■ Exercise requirements
Could you repeat the records below exactly as written?

■ Stored items
Content starts
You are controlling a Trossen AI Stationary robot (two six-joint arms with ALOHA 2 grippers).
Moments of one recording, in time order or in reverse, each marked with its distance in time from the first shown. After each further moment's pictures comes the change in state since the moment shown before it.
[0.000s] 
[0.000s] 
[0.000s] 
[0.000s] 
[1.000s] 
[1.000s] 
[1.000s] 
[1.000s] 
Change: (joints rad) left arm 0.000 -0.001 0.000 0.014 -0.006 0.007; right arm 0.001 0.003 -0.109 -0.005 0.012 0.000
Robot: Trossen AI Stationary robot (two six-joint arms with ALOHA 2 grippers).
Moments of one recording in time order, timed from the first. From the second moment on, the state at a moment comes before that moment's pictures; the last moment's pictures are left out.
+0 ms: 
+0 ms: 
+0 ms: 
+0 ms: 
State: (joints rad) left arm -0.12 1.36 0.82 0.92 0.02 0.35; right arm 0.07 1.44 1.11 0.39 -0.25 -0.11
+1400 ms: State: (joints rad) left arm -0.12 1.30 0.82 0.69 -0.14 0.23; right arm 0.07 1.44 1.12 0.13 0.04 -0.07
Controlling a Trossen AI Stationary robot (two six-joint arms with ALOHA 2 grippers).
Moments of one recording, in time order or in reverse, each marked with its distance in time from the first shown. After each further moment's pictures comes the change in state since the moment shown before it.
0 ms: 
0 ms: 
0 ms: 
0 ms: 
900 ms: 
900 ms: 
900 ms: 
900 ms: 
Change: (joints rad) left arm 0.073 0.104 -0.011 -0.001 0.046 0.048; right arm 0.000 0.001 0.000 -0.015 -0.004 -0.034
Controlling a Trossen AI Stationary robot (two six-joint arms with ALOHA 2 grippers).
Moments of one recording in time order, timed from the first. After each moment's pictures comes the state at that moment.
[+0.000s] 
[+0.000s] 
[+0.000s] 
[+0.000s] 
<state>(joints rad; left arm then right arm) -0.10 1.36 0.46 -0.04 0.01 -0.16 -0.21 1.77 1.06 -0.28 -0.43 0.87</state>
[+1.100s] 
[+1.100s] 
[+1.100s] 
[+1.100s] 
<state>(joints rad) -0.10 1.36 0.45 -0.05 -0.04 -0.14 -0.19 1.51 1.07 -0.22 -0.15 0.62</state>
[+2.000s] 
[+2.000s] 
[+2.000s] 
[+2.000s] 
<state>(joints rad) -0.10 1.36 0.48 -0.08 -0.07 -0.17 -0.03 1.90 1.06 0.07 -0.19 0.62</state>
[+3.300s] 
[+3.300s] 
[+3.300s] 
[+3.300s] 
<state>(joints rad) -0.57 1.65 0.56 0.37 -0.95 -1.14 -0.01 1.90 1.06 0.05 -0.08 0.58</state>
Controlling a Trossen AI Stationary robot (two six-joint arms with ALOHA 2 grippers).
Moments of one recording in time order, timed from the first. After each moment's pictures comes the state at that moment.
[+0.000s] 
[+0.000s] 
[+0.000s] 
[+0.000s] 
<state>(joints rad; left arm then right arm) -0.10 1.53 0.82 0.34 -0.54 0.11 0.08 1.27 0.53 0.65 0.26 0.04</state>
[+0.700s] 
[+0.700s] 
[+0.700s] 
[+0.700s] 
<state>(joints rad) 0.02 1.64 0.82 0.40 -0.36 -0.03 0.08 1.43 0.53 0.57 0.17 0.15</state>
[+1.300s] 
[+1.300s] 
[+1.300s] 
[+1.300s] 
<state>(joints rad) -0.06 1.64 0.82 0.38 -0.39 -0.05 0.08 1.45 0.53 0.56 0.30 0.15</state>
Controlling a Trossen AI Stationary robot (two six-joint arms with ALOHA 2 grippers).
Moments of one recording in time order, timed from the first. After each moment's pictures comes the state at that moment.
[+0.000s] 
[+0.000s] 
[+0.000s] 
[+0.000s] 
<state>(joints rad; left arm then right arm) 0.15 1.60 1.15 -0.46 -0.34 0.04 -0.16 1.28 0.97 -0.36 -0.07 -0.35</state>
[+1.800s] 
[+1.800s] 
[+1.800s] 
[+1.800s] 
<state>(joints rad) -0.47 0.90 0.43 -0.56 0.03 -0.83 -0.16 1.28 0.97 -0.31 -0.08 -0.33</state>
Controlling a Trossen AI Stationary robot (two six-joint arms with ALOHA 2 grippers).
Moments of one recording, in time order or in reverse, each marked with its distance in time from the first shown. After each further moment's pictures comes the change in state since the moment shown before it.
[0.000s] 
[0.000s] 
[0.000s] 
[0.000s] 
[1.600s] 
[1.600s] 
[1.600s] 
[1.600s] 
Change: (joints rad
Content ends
■ Task output
You are controlling a Trossen AI Stationary robot (two six-joint arms with ALOHA 2 grippers).
Moments of one recording, in time order or in reverse, each marked with its distance in time from the first shown. After each further moment's pictures comes the change in state since the moment shown before it.
[0.000s] 
[0.000s] 
[0.000s] 
[0.000s] 
[1.000s] 
[1.000s] 
[1.000s] 
[1.000s] 
Change: (joints rad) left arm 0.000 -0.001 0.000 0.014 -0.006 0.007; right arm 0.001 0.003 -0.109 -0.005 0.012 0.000
Robot: Trossen AI Stationary robot (two six-joint arms with ALOHA 2 grippers).
Moments of one recording in time order, timed from the first. From the second moment on, the state at a moment comes before that moment's pictures; the last moment's pictures are left out.
+0 ms: 
+0 ms: 
+0 ms: 
+0 ms: 
State: (joints rad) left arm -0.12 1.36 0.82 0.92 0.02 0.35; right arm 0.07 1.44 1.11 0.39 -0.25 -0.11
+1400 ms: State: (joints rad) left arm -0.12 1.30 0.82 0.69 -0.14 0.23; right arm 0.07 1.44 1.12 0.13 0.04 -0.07
Controlling a Trossen AI Stationary robot (two six-joint arms with ALOHA 2 grippers).
Moments of one recording, in time order or in reverse, each marked with its distance in time from the first shown. After each further moment's pictures comes the change in state since the moment shown before it.
0 ms: 
0 ms: 
0 ms: 
0 ms: 
900 ms: 
900 ms: 
900 ms: 
900 ms: 
Change: (joints rad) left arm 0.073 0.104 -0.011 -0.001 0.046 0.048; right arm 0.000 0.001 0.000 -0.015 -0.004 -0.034
Controlling a Trossen AI Stationary robot (two six-joint arms with ALOHA 2 grippers).
Moments of one recording in time order, timed from the first. After each moment's pictures comes the state at that moment.
[+0.000s] 
[+0.000s] 
[+0.000s] 
[+0.000s] 
<state>(joints rad; left arm then right arm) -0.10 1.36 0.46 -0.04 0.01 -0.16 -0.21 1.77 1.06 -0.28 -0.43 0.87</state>
[+1.100s] 
[+1.100s] 
[+1.100s] 
[+1.100s] 
<state>(joints rad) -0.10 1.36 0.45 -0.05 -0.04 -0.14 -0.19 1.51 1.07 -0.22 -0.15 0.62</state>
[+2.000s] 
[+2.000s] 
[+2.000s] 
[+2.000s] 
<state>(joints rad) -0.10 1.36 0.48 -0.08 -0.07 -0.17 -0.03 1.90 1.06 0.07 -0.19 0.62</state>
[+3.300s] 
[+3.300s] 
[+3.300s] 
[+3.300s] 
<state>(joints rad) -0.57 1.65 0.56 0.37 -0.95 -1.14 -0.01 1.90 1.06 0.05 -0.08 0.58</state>
Controlling a Trossen AI Stationary robot (two six-joint arms with ALOHA 2 grippers).
Moments of one recording in time order, timed from the first. After each moment's pictures comes the state at that moment.
[+0.000s] 
[+0.000s] 
[+0.000s] 
[+0.000s] 
<state>(joints rad; left arm then right arm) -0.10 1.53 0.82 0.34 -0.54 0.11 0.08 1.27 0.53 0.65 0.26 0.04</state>
[+0.700s] 
[+0.700s] 
[+0.700s] 
[+0.700s] 
<state>(joints rad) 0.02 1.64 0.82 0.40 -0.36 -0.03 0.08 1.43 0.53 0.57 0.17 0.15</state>
[+1.300s] 
[+1.300s] 
[+1.300s] 
[+1.300s] 
<state>(joints rad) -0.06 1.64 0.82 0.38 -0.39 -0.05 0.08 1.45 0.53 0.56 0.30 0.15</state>
Controlling a Trossen AI Stationary robot (two six-joint arms with ALOHA 2 grippers).
Moments of one recording in time order, timed from the first. After each moment's pictures comes the state at that moment.
[+0.000s] 
[+0.000s] 
[+0.000s] 
[+0.000s] 
<state>(joints rad; left arm then right arm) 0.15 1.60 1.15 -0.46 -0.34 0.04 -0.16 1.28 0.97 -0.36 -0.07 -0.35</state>
[+1.800s] 
[+1.800s] 
[+1.800s] 
[+1.800s] 
<state>(joints rad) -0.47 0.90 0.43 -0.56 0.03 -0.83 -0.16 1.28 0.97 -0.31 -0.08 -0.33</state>
Controlling a Trossen AI Stationary robot (two six-joint arms with ALOHA 2 grippers).
Moments of one recording, in time order or in reverse, each marked with its distance in time from the first shown. After each further moment's pictures comes the change in state since the moment shown before it.
[0.000s] 
[0.000s] 
[0.000s] 
[0.000s] 
[1.600s] 
[1.600s] 
[1.600s] 
[1.600s] 
Change: (joints rad

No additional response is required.